Il n’y a rien d’original dans la construction du dernier roman de Liane Moriarty: Un peu, beaucoup, a la folie. Il est construit exactement de la même manière que Petits secrets, grands mensonges. Dès le début, l’on sait qu’un accident s’est produit. Petit à petit, via quelques personnages, l’auteur va revenir en détail sur ce fameux barbecue.

Three couples meet each other for lunch. An incident will affect their lives. The author takes time to describe her characters. The suspense is grows progressively and it is difficult to stop reading. 

Trois couples se rencontrent pour déjeuner. Un accident va se produire et celui-ci va affecter leur vie. L’auteur prend son temps pour construire ses personnages. Le suspense monte progressivement et il est difficile de lâcher le livre une fois commencé.

The end is less “spectacular” than Big little lies but I really enjoyed reading this anyway. I hear that maybe a movie will be release and I’m eager to see that in the future.

La fin est moins “spectaculaire” que Petits secrets, grands mensonges mais j’ai vraiment beaucoup aimé cette lecture. J’ai entendu parler d’un projet de film et je suis vraiment curieuse de voir ça sur grand écran.
 
Lu dans le cadre du challenge : 
- Read in english

Penance

Résumé / Summary : 

When a group of young girls are approached by a stranger, they cannot know that the encounter will haunt them for the rest of their lives.
Hours later, Emily is dead. The surviving girls alone can identify the killer. But not one of them remembers his face...
Driven mad by grief, the victim's mother demands the girls find the murderer or else atone for their crimes. If they do neither, she will have her revenge. She will make them pay...
From the critically acclaimed author of Confessions, Penance is a dark and disturbing tale of revenge that will leave you reeling.

Mon avis / My review :


I wanted to discover a book written by Kanae Minato for a long time but I was disappointed by Penance.

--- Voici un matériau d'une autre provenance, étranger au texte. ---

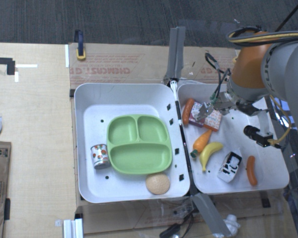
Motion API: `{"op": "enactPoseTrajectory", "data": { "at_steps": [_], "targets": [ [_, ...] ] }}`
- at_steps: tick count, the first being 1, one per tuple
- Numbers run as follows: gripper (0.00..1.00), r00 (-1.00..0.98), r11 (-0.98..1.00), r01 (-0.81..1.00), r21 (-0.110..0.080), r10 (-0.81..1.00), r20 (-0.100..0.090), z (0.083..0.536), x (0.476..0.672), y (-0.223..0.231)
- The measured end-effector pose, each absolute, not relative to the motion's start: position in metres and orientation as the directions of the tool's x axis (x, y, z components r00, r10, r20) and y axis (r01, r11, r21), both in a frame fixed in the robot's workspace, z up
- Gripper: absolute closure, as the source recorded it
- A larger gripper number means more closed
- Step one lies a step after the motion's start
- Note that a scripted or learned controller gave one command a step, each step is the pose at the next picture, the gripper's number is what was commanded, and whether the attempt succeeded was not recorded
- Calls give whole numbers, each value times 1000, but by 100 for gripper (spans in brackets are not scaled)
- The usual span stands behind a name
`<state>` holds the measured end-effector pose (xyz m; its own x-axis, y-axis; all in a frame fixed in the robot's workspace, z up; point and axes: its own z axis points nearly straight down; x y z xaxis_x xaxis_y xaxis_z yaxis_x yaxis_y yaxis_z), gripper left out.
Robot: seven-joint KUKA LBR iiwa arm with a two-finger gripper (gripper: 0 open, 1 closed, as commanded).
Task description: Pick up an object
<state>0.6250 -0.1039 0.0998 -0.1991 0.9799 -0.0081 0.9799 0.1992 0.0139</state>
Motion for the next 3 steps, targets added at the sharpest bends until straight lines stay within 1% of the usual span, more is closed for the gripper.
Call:
{"op": "enactPoseTrajectory", "data": {
  "at_steps": [1, 2, 3],
  "targets": [
    [100, -195, 195, 981, 19, 981, -13, 111, 627, -106],
    [0, -195, 195, 981, 19, 981, -13, 111, 626, -107],
    [0, -352, 352, 936, 12, 936, -6, 98, 621, -110]
  ]
}}
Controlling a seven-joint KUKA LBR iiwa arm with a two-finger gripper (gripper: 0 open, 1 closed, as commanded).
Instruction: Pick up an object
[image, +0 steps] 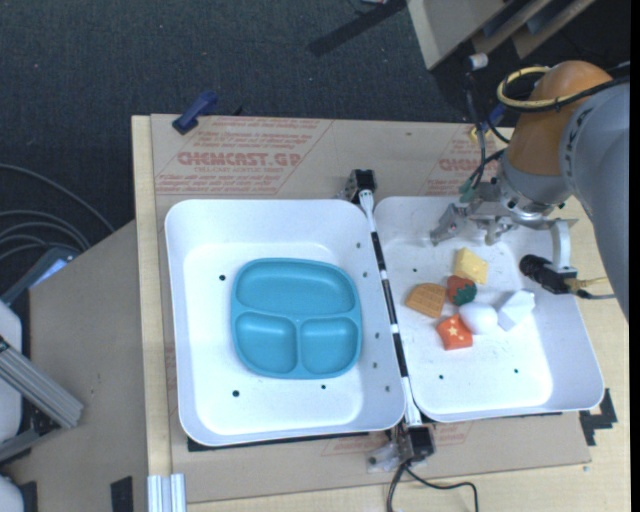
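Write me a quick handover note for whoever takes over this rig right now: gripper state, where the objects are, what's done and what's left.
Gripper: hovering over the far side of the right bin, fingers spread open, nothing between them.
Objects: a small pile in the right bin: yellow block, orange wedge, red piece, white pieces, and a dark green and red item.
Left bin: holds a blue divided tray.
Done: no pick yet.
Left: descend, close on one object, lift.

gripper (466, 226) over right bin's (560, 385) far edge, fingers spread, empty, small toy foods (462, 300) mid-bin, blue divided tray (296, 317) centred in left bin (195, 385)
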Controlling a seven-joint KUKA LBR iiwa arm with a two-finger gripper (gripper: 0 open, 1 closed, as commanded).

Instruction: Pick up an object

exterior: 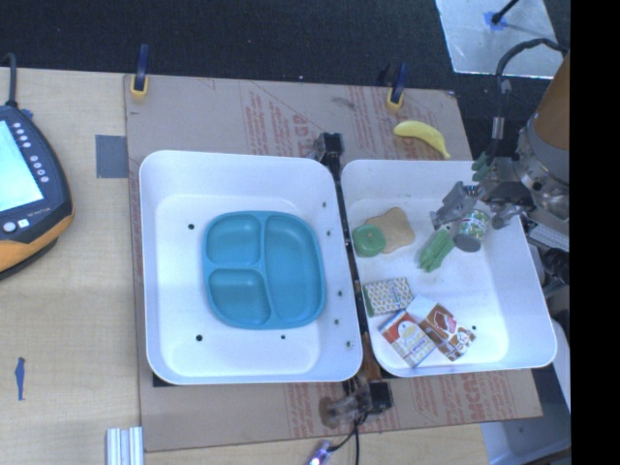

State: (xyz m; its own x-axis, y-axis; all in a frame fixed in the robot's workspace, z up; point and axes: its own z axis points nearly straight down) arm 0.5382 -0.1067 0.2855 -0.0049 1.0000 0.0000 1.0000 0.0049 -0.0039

Je voulais découvrir un roman de Kanae Minato depuis un moment mais je ressors déçue par cette lecture.

In fact, I think the scenario is completely unrealistic. This is the story of a few teenagers’ girls and one is murdered. The life of the others will never be the same. That is really normal but what makes this totally absurd is that all of them will commit murder!

En fait, j’ai trouvé le scenario vraiment peu réaliste. C’est l’histoire de plusieurs adolescentes et une d’elle va être assassinée. La vie des autres ne sera plus jamais la même. Jusque-là, rien d’anormal mais ce qui rend le roman absurde c’est que chacune d’elle va commettre un meurtre en étant adulte !

Each chapter tells the story of those teenagers and we discover broken women. This books is really dark and we have sometimes the feeling of being a voyeur.

Chaque chapitre nous raconte l’histoire de ces jeunes filles et nous découvrons des jeunes femmes brisés. C’est un roman très noir et qui nous laisse une impression de voyeurisme.

The style of the writing is sometimes a bit confusing and the sentences really long. For a first try it’s not really good but I will try to read another book to have a better idea of her work.

Le style de l’auteur est un peu confus et les phrases très longues. Pour un premier essai, je suis peu convaincue mais je retenterai une autre lecture de l’auteur pour me faire une meilleure idée.